# Need new Furance and A/C in parents house



## corrinas2 (Sep 27, 2007)

ok looking to put in a new furance and central air in my parents home.... any suggestions???


----------



## Flounderpounder (Oct 3, 2007)

LOCATION? I know a great guy, but keeps busy, and doesn't like working outside Gulf Breeze.


----------



## corrinas2 (Sep 27, 2007)

they live off of Creighton.. so i dont think that will work......


----------



## Sea Rooster (Oct 3, 2007)

OK...ball park figure...

How much would it cost to equip a2100 sq ft house with new heat and air? 
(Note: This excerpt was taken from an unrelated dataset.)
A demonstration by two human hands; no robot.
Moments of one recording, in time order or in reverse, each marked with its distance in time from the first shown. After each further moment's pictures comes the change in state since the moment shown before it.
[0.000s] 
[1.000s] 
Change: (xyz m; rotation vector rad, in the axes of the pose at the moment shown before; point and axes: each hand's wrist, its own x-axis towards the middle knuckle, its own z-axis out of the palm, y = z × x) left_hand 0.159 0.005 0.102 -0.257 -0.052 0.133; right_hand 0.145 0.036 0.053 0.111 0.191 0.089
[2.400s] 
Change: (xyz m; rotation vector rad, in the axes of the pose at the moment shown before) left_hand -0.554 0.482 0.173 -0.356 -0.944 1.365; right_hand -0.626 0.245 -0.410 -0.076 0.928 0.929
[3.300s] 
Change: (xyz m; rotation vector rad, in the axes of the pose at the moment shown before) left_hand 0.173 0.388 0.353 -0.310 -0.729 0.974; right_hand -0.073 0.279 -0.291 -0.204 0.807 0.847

No intentions on hijacking this thread....just damn curious....


----------



## wld1985 (Oct 2, 2007)

sea rooster.. to just do a new inside and outside unit.. Probably about 1400-1600 bucks.. I had my buddy come over and put me a new outside unit for like 600 bucks installed... He was going to do both inside and outside, but they did'nt have any inside units.. So I just did the outside unit... I was going to pay I think agrand for everything.. Its a 2-ton


----------



## Splittine (Nov 24, 2007)

For a good brand unit for a 2100 sqft house your going to need a unit bigger than a 2 ton, your prolly looking at $1750 for the equipment give or ake a little, plus install, let me know something and I might be able to work something out with one of the parts house I deal with for the unit and could put it in for cheaper than a company would charge.


----------



## wld1985 (Oct 2, 2007)

Ya you'd be crazy to put a 2-ton in there.. Most likely it should be a 3 ton but I'm no A/C guy...


----------



## a/c guy (Oct 12, 2007)

sent you my name and #


----------